Colon to Rectum
Gut. 2025;74(12):1977-1988
Crohn’s disease and ulcerative colitis exhibit prediagnostic antibody signatures with shared and divergent changes towards disease onset
Background: The development of IBD is known to involve early immunological alterations, but the authors’ understanding of the changes in antibody epitope repertoires moving from the prediagnostic phase towards disease onset remains incomplete.
Objective: In this study, the authors comprehensively characterised systemic antibody responses in patients with IBD before and after disease onset, aiming to identify prediagnostic disease biomarkers.
Design: Within Lifelines, a population-based cohort study collecting and storing longitudinal samples from 167,000 individuals over ~15 years, they identified 178 individuals with blood samples taken both before and after IBD-onset. In these prediagnosis and postdiagnosis serum samples (median time span 3.9 years), they profiled antibody epitope repertoires against 344,000 rationally selected microbial, food and immune antigens using phage-display immunoprecipitation sequencing.
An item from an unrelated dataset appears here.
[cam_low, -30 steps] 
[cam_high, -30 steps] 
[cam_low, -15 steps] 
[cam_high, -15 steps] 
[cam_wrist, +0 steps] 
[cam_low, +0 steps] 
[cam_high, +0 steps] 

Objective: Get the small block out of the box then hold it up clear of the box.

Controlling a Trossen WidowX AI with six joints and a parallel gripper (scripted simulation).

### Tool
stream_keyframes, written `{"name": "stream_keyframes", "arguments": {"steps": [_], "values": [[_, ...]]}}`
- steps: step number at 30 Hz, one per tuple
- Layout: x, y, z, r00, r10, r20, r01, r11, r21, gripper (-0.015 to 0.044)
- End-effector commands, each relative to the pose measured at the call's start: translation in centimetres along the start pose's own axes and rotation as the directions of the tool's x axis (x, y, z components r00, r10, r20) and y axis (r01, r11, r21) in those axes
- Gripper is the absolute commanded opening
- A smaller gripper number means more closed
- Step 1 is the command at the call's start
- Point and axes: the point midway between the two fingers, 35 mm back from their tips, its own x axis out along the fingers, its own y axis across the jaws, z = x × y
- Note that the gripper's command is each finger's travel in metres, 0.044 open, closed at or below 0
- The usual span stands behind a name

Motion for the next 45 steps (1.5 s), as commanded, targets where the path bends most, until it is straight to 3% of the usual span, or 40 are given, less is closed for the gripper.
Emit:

Results: Postdiagnosis, the authors observe reduced antibody frequencies against herpesviruses, particularly for Epstein-Barr virus and varicella zoster virus, and elevated antibody frequencies against specific enteroviruses, including adenovirus C and enterovirus types B and C. Even before diagnosis, individuals who ultimately developed Crohn’s disease (CD) displayed elevated antibody reactivity against flagellins of both commensal and pathogenic bacteria. This CD-specific profile became even more pronounced postdiagnosis, suggesting the formation of IBD-specific antibody responses years before disease onset.
Conclusion: This study is the first comprehensive high-resolution analysis of the exact antigenic nature of systemic antibody responses during the transition from prediagnostic to established IBD. The antibody signatures the authors found may represent a route to developing biomarkers that identify individuals at high risk of developing disease.